Posted 12 days ago | Reply Privately

Adam V.

Worlds best chardonnay? Wouldn’t that be akin to stating you’re the worlds best “lady (or man) of the evening”. I get how Montrachet and DRC are the priciest Chardonnays and Pinot Noirs in the world….but before we start talking about how great the terroir of North Korea is….lets say instead there are other places than Burgundy that can make great Chards and Pinots. And with that – there will be more good juice on the market. As a result of an abundance of surplus good juice….Canadian Chardonnays may never achieve the level of price and accolades that Montrachet has in past history. I’m guessing to compete in the future for the premium wine dollar you will need more than “terroir” and great wine making…..
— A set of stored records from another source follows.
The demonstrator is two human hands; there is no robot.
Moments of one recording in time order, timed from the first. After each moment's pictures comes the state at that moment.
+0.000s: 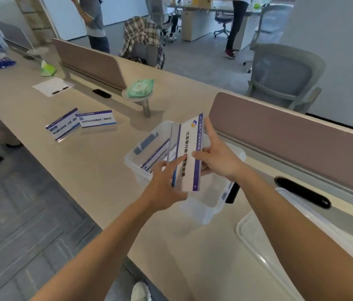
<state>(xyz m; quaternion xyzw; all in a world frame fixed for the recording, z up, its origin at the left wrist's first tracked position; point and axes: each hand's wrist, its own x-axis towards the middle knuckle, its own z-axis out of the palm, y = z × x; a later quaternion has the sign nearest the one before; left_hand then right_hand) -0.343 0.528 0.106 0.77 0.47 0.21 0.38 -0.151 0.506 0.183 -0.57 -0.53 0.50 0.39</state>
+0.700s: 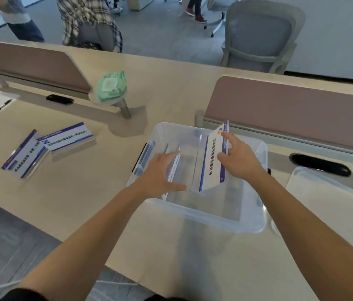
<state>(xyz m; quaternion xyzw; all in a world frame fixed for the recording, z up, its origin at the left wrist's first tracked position) -0.381 0.743 0.072 0.85 0.35 0.04 0.40 -0.161 0.620 0.104 -0.81 -0.39 0.29 0.32</state>
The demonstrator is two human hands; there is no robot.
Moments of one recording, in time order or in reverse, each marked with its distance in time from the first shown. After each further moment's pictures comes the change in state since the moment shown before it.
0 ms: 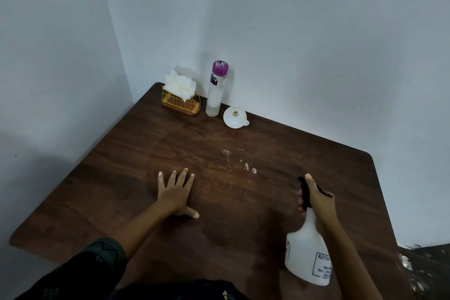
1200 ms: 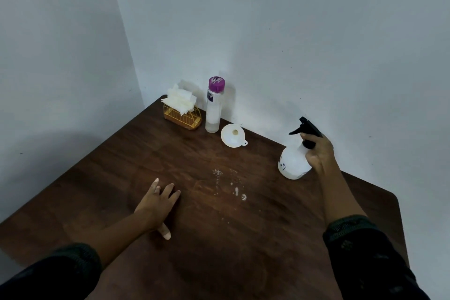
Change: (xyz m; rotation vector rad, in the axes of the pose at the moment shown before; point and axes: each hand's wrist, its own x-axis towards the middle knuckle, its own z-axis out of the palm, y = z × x) left_hand 0.019 0.019 -0.014 0.333 0.025 -0.063; right_hand 0.228 -0.114 0.043 0.518 -0.310 -0.080
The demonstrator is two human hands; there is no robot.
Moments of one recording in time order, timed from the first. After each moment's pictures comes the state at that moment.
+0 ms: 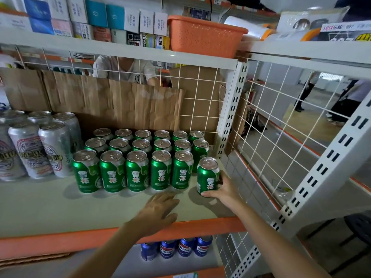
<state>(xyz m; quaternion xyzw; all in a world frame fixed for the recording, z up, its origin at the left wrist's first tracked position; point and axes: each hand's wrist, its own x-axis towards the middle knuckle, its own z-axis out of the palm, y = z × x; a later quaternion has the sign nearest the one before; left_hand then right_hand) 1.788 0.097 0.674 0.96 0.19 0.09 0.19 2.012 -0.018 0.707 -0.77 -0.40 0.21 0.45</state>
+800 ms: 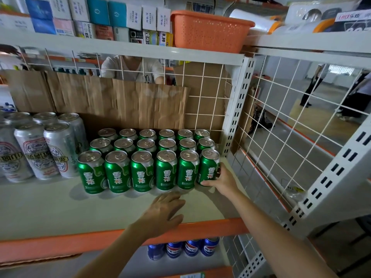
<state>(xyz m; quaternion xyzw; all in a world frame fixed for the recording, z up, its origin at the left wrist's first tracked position) 1.787 0.098 0.676 0.96 0.18 0.10 0.18 2.025 0.027 0.697 -0.79 -0.38 0.17 0.44</state>
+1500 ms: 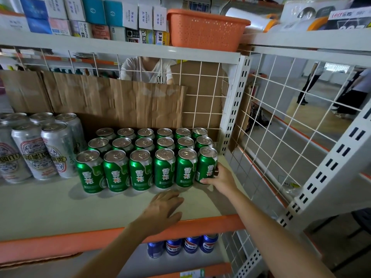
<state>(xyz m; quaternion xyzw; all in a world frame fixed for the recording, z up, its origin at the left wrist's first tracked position) 1.788 0.097 0.676 0.96 0.18 0.11 0.19 2.017 0.022 0.702 -0.81 -0.39 0.16 0.42</state>
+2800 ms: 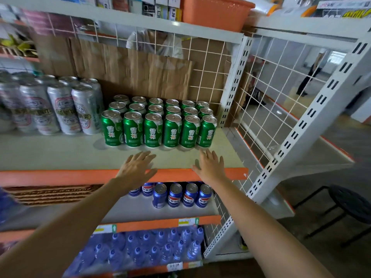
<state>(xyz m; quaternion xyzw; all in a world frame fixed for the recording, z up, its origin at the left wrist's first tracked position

Posted 10 days ago | Reply Privately

Kooshyar D.

I guess. Burgundy needs to be aged to achieve its best and many Chards happen elsewhere that are wonderful young. California had a good run and probably will never give up its claim to fame that it is so great. The competition will pull the buyers in other directions however. I think it is misunderstood that a wine has to beat the traditional best to achieve a status. Canadian Chardonnay needs the spotlight long enough to be recognized by consumers and it becomes an alternative in the marketplace. I think this is a more reasonable way of looking at why they compete for the recognition. Nobody has to beat anybody. They just need to push them aside long enough to be remembered.